Think aloud : verbalisasi proses berpikir saat pembacaan. Berikan pertanyaan yang memancing anak berimajinasi apa kira-kira isi halaman berikutnya, membuat anak berkomentar, dll. Hal-hal yang mengasah anak untuk berpikir. Ajukan tanya jawab.

• Bisa juga dengan parentese, yaitu ketika mengucapkan kata panjang, ucapkan dengan pannnjaaaannngg….

• Menjelaskan secara sederhana kosa kata baru bagi anak, yang setiap kali buku yang sama dibacakan bisa jadi ada lagi hal baru lainnya yang akan anak dapatkan. Jangan borong sekaligus banyak menjelaskan banyak konsep di dalam satu kali kegiatan membaca.

• Tidak masalah jika buku tidak selesai dibacakan. Yang terpenting adalah proses membacakan buku. Besoknya bisa dilanjutkan lagi.

3. Setelah Read Aloud

• Lakukan aktifitas terkait dengan tema yang baru saja dibacakan, sesuai usia anak, seperti : bermain tema, bernyanyi, art & cratf dll.

Ada buku terjemahan dari Korea, yang judulnya Putri Yang Suka Kentut. Putri ini tidak mendapatkan suami, karena suka kentut. Kentutnya bau sekali karena ia tidak suka makan sayur. Jadi, pesan yang ingin disampaikan bahwa kalau kamu tidak suka makan sayur, maka pencernaanmu akan jelek.

Kelemahan buku terbitan Indonesia, mudah ditebak. Dari judulnya saja sudah mudah ditebak, misalnya Mari Menabung. Anak-anak sekarang kan pintar-pintar. Mereka lihat judulnya saja sudah tahu apa isi bukunya. Gak asyik.

Kelemahan lainnya, gambar di bukunya tidak bagus, hanya karya komputer saja.

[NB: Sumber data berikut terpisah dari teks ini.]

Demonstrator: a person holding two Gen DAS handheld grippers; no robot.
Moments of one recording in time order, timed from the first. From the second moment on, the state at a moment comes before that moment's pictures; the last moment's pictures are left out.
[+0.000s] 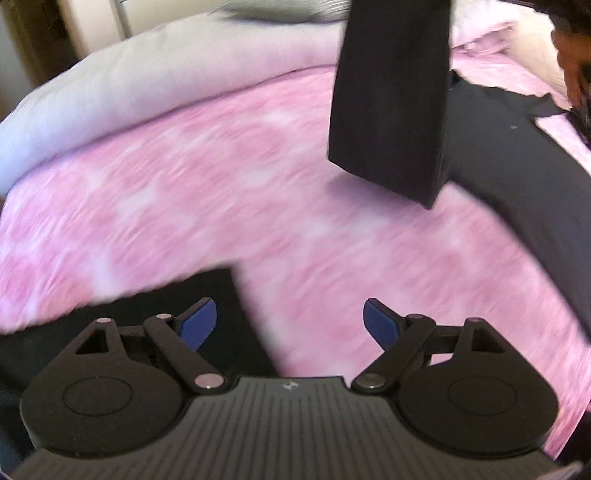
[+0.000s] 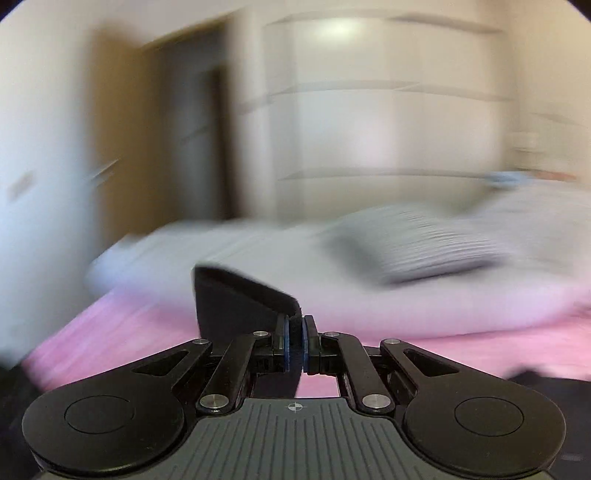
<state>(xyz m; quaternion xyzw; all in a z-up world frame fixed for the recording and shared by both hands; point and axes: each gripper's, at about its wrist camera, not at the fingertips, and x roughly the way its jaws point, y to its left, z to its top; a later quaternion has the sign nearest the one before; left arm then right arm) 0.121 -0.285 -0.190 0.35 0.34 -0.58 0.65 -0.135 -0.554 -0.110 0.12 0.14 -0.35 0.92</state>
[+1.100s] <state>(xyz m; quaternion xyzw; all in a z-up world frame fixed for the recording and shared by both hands) -0.105 -0.535 -0.283 0.44 0.31 -0.66 0.53 -0.458 -0.788 -0.261 0.36 0.21 -0.42 0.81</state>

Sedangkan buku yang bagus, gambarnya saja sudah mampu bercerita. Kemampuan anak kita untuk literasi visual akan berkurang jika tidak dibiasakan melihat gambar yang bagus.

Anak Indonesia konon kalau lihat sesuatu hanya sekitar 30 – 60 detik. Ikan mas koki hanya membuka mata selama 30 detik. Jadi ketrampilan menatap mata anak Indonesia tidak jauh beda dengan ikan mas koki.

Kalau gambar bukunya bagus, dia bisa eksplore lebih lama, itu akan membantu dia membuka mata lebih lama. Semakin dia lihat, semakin ada lagi hal baru yang dia temukan.

Buku-buku dari Jepang yang ada di Himawari Day Care, gambarnya bagus-bagus, dan itu bisa dimanfaatkan dengan cukup menutup kalimat bahasa Jepangnya dengan bahasa Indonesia, sehingga para pengasuh bisa manfaatkannya untuk anak2 eksplor.